In fact, Facebook has been looking out for Breitbart et al all the way back to 2016 (when Bannon was also the Trump campaign’s CEO), with the company’s lobbyists warning, according to our sources, that “we can’t do a ranking change that would hurt Breitbart, even if that change would make the News Feed better.” As late as last year, when Facebook rolled out its News Tab—designed, as Zuckerberg put it at the time,  to be “a place in the Facebook app dedicated solely to high-quality news”—it pointedly included Breitbart. 
So it’s not just that conservatives are good at gaming Facebook, Facebook is gaming itself in favor of conservatives—and it’s working. Every day, right-wing sources like Breitbart, The Daily Wire, and Trump himself top the platform’s engagement charts. (The top four highest-engagement posts from the past month are from Trump’s Facebook page; the #3 best-performing post, ironically, was his claim that Facebook and Twitter are censoring conservatives.) When a Republican congressional front-runner shared a video claiming that Jews are using Muslim immigrants to destroy Europe (a theory that Bannon has also embraced), Facebook did nothing except add a pearl-clutching qualifier that the content may be “sensitive to some people.” (The post has now, months later, been removed.) When vigilantes gathered to organize armed patrols in Kenosha, Wisconsin, Facebook did nothing until a teen militant killed two people. And on, and on.
Yes, in recent weeks Facebook has been rolling out a few changes—taking down QAnon groups, banning political advertising immediately after the election, even slowing distribution of the Hunter Biden email story (albeit so clumsily, it ended up boosting claims of censorship). But how are we to believe there’s any kind of principle behind this 11th-hour epiphany? (“It’s interesting to run the simulation of what would happen if Trump were up 10 points right now,” a former Facebook employee told us.)
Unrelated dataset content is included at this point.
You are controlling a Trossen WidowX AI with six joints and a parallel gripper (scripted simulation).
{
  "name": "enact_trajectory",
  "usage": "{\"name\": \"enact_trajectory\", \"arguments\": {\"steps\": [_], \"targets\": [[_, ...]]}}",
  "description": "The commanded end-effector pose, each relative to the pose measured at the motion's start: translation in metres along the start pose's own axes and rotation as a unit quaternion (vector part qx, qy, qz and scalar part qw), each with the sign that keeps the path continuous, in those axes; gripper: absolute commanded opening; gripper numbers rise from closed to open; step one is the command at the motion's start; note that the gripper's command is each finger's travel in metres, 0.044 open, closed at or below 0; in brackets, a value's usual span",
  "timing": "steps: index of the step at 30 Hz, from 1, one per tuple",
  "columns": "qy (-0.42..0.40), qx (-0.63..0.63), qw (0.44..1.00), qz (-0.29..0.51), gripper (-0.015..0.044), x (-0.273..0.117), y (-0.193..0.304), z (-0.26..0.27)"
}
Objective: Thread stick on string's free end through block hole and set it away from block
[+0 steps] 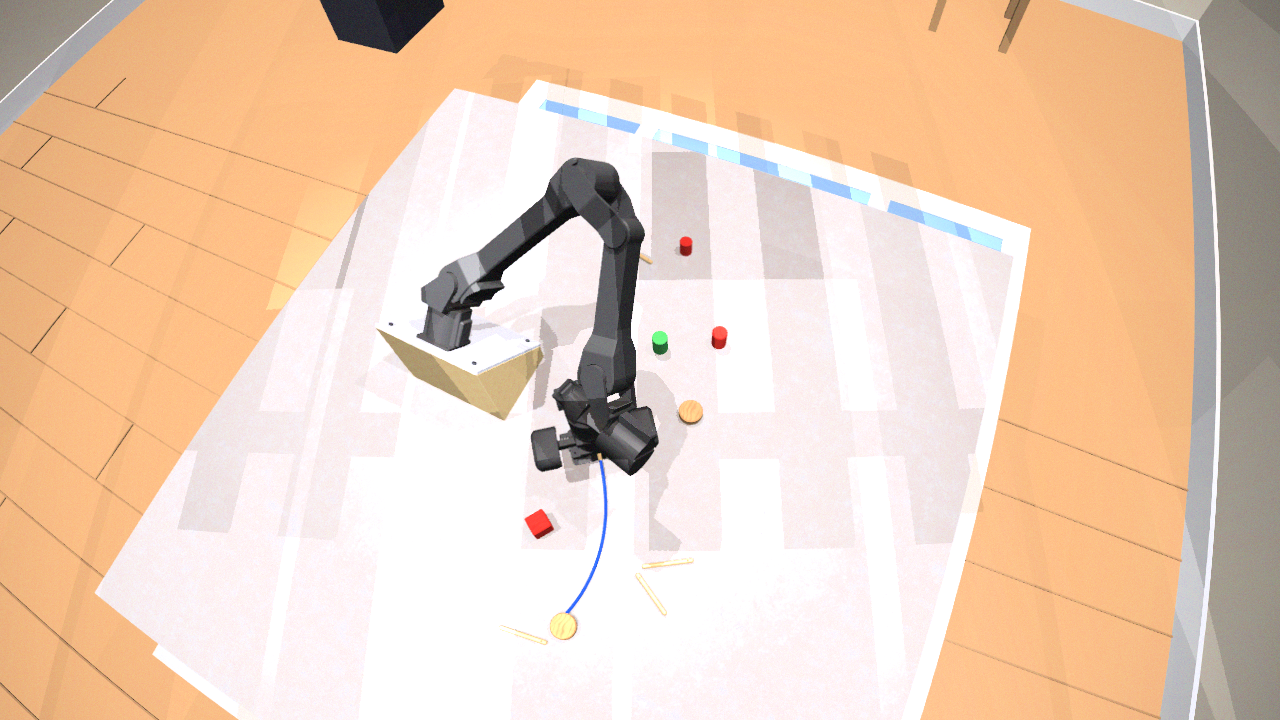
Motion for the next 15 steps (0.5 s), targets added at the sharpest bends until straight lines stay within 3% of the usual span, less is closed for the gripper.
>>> {"name": "enact_trajectory", "arguments": {"steps": [1, 15], "targets": [[0.001, -0.004, 1.000, 0.005, 0.0000, -0.007, 0.002, -0.002], [0.000, -0.004, 1.000, 0.006, 0.0000, -0.025, 0.003, -0.001]]}}
Point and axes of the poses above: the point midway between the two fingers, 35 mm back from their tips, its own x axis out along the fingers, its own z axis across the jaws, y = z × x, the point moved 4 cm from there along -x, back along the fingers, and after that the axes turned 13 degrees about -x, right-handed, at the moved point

Facebook made Bannon and Breitbart, and it’s clear that it will enable the next Bannon, the next Breitbart, and the next Trump. It will continue to allow users to be drenched with lies that separate them from their loved ones, their savings, and their own political best interests. It will permit the disinformation machines to keep going, and going.
Unless we break those machines—by building a better model for news. One where stories inspire action, not outrage and hate; where investigations enlighten instead of obfuscating; where opinion pieces advance ideas instead of cementing prejudice. And where publishers approach their audience not as “eyeballs” to be monetized, but as partners.
That’s what we’ve been working to build at Mother Jones ever since we were founded as a reader supported nonprofit, and these past four years you have stepped up in unprecedented ways to help us do it. As we wait out these last few uncertain, anxious days before the election, that fills me resolve. Because no matter what happens on November 3, we know Bannon, Breitbart, and the rest of the propagandists will not be slowing down. Neither will you.